The tiny pause in borrowing circa 2008-09 almost collapsed the global financial system. If this is your idea of a stable, sustainable trajectory, what are you high on?
This chart of federal debt is outdated-- federal debt has far exceeded $20 trillion. A trillion here and a trillion there, pretty soon you're talking debt levels that insure a devaluation of the currency or a collapse of the entire-debt-dependent system.
Before we get all giddy about the soaring stock market, let's remember what's been driving it higher--central banks creating trillions out of thin air and using the "free money" to buy stocks and bonds.
Corporations have been gorging on low-cost debt to fund stock buybacks, which push share prices higher, rewarding insiders and the already-wealthy who own the majority of financial assets.
Speaking of insanely destabilizing and unsustainable trajectories--take a look at wealth inequality: the top 1% (actually, the top .5%) have skimmed the vast majority of the past decade's gains, the top 5% have gathered most of the remaining crumbs, the next 15% (between 80% and 95%) have illusory gains solely based on bubble valuations, and the bottom 80% have lost ground.

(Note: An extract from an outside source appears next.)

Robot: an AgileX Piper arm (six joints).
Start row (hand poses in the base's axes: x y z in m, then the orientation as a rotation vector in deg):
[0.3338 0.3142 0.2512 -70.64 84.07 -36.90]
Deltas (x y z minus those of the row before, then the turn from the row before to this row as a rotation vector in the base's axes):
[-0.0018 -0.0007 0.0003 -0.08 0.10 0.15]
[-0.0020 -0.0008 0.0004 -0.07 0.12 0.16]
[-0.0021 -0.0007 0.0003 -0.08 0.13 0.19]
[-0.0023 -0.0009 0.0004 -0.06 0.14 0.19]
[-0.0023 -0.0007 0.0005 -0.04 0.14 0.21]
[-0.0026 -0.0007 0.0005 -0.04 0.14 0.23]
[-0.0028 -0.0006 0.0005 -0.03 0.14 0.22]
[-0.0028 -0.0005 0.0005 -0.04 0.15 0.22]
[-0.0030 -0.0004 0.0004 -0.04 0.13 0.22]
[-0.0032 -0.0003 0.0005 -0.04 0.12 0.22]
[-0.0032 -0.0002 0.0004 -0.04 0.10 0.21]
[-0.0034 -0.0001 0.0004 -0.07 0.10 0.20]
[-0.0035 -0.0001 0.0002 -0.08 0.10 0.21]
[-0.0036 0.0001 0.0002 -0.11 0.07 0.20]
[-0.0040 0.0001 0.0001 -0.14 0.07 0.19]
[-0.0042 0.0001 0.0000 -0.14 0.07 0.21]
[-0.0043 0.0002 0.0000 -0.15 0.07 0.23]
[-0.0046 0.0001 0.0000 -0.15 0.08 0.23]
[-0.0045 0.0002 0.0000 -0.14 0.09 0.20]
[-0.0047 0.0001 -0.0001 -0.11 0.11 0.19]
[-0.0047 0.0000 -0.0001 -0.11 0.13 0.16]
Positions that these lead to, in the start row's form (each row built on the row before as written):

Anyone who thinks exponentially rising debt and staggering wealth/income inequality are stable and sustainable is taking way too much Ibogaine. Magical thinking doesn't actually change reality or make the unsustainable sustainable.
These charts reflect a linear system that is wobbling into the first stages of non-linear destabilization. What is unsustainable and unstable will destabilize, slowly at first, and then rapidly as all the buffers creating the illusion of stability give way.
Our "wealth" is as illusory as the fantasy that ever-expanding trillions of dollars can be borrowed annually for decades to come, with no consequence.
The system collapses if we trim borrowing, and it collapses if we keep borrowing more every year. There is no middle ground, no Goldilocks state where we can borrow just enough to squeak by. That appears possible in a linear system, but once it shifts into non-linear dynamics, that fantasy will quickly be destroyed.